本來就是這個目的,焦土的地面部隊除了巨炮兵之外傷亡率極高,除了他們只能是唯一的目標以外還有被魔炮波及的因素在裡面。
死在自己人的魔炮手中是很常見的事情。
“你支持卡特琳娜的變革嗎?”
“我已經幫卡特琳娜把共濟聯的四分之一打下來了。”
“哈哈,也是。”
老校長閉上眼睛,沉思了一會兒,然後轉頭走到被排放在一起的傷員面前,大部分都已經清醒過來了。

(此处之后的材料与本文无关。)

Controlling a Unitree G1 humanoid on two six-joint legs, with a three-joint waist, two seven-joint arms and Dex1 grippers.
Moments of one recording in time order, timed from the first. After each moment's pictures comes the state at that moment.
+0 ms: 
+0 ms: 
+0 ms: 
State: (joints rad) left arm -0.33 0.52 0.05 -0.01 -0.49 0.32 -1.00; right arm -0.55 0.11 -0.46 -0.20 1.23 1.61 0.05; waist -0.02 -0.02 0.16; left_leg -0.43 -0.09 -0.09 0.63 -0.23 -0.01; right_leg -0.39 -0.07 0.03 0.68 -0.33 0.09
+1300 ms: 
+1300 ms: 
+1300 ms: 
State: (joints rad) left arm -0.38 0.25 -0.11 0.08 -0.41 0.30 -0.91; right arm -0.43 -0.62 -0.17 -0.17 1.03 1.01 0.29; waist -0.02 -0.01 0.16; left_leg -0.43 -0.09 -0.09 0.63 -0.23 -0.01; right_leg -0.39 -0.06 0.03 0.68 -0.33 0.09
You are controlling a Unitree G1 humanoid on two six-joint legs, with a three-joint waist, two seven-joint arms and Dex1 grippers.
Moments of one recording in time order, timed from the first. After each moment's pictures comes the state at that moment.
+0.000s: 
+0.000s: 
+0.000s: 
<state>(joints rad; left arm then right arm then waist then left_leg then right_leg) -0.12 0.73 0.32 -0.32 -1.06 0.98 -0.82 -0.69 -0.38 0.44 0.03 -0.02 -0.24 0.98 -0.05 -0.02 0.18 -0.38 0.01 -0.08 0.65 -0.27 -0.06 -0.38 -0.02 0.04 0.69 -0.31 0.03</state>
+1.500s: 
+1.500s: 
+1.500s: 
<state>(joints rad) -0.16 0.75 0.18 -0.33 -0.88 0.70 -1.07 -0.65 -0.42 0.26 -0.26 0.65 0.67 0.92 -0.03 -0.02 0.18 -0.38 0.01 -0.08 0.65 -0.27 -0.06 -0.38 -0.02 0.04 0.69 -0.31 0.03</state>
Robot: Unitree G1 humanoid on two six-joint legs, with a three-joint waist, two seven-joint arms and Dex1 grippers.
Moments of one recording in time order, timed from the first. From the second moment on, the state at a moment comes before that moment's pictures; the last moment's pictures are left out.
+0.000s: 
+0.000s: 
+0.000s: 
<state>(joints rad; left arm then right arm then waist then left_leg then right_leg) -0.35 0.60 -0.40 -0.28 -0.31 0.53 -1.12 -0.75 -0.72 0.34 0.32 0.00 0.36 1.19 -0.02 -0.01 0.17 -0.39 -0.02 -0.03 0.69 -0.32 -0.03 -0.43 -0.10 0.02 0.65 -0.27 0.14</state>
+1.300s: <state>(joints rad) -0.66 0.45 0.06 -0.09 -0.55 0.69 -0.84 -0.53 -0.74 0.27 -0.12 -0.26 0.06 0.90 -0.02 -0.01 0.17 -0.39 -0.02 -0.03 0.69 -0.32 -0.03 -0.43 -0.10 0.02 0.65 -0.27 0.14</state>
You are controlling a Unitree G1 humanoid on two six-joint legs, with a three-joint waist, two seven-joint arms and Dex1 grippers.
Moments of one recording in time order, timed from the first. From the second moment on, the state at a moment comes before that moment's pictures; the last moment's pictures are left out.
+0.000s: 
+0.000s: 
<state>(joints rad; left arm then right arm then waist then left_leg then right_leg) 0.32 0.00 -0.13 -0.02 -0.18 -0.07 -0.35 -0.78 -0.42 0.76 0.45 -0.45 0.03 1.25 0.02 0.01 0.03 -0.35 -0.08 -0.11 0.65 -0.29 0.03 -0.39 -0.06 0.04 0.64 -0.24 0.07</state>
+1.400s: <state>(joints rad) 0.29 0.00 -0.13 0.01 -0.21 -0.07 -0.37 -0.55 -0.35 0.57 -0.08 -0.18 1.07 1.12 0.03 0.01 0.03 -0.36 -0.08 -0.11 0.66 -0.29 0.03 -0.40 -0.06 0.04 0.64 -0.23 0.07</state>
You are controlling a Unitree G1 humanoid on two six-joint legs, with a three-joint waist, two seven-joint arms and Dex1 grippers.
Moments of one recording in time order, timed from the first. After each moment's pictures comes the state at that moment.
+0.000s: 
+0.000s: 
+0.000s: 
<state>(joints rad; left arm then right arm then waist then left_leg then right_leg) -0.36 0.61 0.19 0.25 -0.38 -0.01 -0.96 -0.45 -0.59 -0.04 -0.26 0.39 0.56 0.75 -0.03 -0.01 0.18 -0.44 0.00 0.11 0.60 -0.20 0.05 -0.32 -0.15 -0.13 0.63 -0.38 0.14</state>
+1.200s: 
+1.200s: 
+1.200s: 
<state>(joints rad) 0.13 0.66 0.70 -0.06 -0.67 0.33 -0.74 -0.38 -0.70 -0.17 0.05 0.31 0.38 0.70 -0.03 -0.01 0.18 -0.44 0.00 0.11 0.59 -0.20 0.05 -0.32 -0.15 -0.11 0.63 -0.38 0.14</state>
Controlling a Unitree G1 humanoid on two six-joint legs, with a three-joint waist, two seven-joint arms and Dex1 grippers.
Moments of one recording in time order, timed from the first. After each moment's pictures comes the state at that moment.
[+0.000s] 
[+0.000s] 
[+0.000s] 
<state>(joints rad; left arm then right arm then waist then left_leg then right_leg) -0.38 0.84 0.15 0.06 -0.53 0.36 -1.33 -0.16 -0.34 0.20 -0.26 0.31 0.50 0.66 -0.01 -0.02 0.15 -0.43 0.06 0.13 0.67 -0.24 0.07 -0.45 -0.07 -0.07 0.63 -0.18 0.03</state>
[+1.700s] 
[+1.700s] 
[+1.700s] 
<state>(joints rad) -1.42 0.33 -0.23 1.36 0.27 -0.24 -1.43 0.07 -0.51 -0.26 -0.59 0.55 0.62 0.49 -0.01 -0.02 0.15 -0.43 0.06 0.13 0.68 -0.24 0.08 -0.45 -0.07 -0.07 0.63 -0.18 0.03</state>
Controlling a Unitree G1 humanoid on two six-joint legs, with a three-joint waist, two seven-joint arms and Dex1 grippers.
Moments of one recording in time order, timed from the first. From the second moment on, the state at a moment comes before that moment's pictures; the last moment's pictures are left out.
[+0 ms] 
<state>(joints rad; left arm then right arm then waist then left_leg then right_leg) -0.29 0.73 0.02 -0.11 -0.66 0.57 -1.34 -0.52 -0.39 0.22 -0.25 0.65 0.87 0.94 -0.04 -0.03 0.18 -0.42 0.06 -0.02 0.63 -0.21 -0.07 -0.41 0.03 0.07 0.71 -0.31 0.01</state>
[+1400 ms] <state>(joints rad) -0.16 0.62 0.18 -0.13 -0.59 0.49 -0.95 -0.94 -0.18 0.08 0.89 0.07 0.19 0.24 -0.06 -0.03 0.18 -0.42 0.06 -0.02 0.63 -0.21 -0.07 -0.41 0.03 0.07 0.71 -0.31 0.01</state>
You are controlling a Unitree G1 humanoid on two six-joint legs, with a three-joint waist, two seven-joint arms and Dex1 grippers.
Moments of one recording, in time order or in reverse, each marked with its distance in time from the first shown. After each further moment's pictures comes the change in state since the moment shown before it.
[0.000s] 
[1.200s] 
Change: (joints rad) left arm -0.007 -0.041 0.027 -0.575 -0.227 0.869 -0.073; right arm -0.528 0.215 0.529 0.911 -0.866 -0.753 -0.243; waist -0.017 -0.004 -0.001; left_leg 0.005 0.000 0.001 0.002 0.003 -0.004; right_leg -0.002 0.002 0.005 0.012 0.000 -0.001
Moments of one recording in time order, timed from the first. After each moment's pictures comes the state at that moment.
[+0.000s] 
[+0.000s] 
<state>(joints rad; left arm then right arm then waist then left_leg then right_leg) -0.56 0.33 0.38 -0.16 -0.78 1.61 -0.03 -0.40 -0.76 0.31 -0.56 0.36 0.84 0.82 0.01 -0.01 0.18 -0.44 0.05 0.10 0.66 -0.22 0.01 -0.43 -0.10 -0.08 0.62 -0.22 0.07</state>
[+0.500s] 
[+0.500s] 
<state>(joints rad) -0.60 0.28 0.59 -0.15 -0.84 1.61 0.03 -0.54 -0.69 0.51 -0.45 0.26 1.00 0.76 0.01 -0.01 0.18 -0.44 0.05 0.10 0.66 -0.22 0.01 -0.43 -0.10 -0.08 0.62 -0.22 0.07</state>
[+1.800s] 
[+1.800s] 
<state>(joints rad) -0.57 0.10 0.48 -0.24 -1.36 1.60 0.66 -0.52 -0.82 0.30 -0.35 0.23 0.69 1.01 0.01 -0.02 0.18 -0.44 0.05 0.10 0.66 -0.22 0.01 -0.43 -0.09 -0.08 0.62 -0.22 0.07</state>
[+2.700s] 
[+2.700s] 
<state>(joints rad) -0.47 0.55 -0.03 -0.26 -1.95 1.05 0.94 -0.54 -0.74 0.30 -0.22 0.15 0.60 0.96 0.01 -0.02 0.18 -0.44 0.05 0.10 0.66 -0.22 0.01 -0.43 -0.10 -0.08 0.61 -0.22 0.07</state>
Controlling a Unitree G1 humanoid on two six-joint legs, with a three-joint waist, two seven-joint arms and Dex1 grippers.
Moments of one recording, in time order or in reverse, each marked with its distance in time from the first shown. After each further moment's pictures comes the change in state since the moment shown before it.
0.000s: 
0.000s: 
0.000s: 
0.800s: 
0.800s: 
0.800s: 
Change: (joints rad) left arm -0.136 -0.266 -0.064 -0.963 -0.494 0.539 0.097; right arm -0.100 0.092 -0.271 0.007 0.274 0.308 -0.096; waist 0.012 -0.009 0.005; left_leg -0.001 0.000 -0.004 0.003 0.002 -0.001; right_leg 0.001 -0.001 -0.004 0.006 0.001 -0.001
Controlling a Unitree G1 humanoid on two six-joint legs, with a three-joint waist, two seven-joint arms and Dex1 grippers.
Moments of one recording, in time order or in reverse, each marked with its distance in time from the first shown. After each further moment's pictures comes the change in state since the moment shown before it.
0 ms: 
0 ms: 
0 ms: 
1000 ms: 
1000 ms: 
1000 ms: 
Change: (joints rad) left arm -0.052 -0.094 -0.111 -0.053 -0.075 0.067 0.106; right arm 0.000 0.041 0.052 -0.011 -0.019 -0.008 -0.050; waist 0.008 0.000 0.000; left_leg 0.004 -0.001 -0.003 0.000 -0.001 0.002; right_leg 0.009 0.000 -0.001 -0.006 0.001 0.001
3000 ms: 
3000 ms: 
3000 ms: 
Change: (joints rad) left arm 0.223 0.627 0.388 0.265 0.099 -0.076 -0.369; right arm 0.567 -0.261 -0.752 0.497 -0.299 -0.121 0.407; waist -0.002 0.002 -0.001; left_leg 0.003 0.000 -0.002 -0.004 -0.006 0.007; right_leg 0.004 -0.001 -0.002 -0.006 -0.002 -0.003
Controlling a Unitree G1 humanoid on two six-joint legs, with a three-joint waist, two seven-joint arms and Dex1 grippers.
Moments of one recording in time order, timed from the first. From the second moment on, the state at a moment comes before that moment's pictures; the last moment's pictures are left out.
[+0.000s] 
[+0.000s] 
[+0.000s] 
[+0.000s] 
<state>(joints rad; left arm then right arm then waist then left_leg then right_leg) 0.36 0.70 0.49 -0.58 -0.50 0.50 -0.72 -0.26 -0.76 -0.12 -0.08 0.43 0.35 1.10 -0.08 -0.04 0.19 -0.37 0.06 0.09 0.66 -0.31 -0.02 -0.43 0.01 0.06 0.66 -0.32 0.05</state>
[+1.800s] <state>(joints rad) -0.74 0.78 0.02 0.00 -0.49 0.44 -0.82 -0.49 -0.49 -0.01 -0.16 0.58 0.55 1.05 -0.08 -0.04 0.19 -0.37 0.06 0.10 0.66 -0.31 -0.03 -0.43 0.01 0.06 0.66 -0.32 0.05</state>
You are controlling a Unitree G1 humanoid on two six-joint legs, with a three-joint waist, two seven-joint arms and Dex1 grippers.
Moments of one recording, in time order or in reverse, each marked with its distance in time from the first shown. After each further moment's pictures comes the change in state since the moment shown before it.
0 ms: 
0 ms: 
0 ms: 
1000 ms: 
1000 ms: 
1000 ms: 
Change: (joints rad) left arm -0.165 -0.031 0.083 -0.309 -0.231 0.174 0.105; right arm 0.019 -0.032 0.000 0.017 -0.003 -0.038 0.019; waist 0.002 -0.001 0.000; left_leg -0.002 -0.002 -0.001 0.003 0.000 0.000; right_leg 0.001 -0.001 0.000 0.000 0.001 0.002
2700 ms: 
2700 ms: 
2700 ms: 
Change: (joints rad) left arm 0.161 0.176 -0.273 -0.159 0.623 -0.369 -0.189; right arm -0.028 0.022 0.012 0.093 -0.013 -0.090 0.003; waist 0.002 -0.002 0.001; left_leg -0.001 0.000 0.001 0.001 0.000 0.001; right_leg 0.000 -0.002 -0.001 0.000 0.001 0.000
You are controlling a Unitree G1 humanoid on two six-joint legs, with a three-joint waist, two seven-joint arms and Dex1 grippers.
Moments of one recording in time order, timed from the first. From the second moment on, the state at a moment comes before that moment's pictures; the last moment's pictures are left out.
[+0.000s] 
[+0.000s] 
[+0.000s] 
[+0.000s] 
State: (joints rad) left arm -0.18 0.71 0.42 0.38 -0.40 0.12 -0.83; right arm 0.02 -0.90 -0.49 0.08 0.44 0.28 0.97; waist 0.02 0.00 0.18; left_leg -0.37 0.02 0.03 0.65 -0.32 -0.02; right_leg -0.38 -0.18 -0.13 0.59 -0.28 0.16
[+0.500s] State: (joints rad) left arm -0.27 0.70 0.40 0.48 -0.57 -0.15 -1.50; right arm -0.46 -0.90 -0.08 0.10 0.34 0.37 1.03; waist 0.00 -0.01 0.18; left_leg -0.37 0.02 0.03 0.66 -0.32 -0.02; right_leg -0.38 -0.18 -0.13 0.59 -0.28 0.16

“焦土是替卡特琳娜——耶津委員長作戰,這場戰爭就是她與委員會之間的戰爭,你們有權利也有能力爲這個國家的未來努力一把,因此我對焦土的招攬行動不作干涉。”
老校長的話語鏗鏘有力,裡面蘊含着鋼鐵般的意志,那是誰也無法忽視的擲地有聲。
“爲了維護共濟聯的正統,加入與卡特琳娜對抗的委員會的部隊,還是贊同卡特琳娜的想法,爲這個國家的變革出一份力,我希望你們思考這個問題——你們,不能夠再置身於外了。”
老校長這番話,等於將歐蘿拉從“外來侵略者”的位置提高到“共濟聯變革大軍”高度,不再是名不正言不順。這也算是老校長對卡特琳娜的一點小心意,他已經見識過共濟聯的太多了。
他的立場不允許他擅作主張,但是訓練生可以,他們還有選擇的機會和權利。
“歐蘿拉·布列塔尼亞,我最後問你:你認爲委員會和卡特琳娜哪一方是最後的勝利者?”
一個訓練生站了起來,他是唯一一個吃了歐蘿拉一肘子卻沒有暈倒的人。
“我只能告訴你,最後的勝利者絕對不是委員會。”
“爲什麼?”
“——因爲他們沒有靈魂。”
正午時分,歐蘿拉帶着步伐不穩的瑟萊妮離開了軍校。
被輪了一圈的瑟萊妮還是靠自己的毅力堅持了下來,不過她已經數不清自己到底被擊倒了多少次,到了最後就跟沙包一樣被練習着各種格鬥技。
經歷過歐蘿拉以後沒有人將瑟萊妮當做是一個女人,因此瑟萊妮得到了足夠分量的鍛鍊——就連她自己也不知道,搖搖欲墜的她眼神裡閃爍着不畏死的兇光纔是他們不敢大意的主要原因。
“接着下一間,雅哈爾加的軍校,徒步行走。“
強烈需要休息的瑟萊妮面對着無情的話語幾欲暈倒,她的殺意被歐蘿拉一記鎖喉扼殺得一乾二淨,兩人馬不停蹄地邁向新的目的地。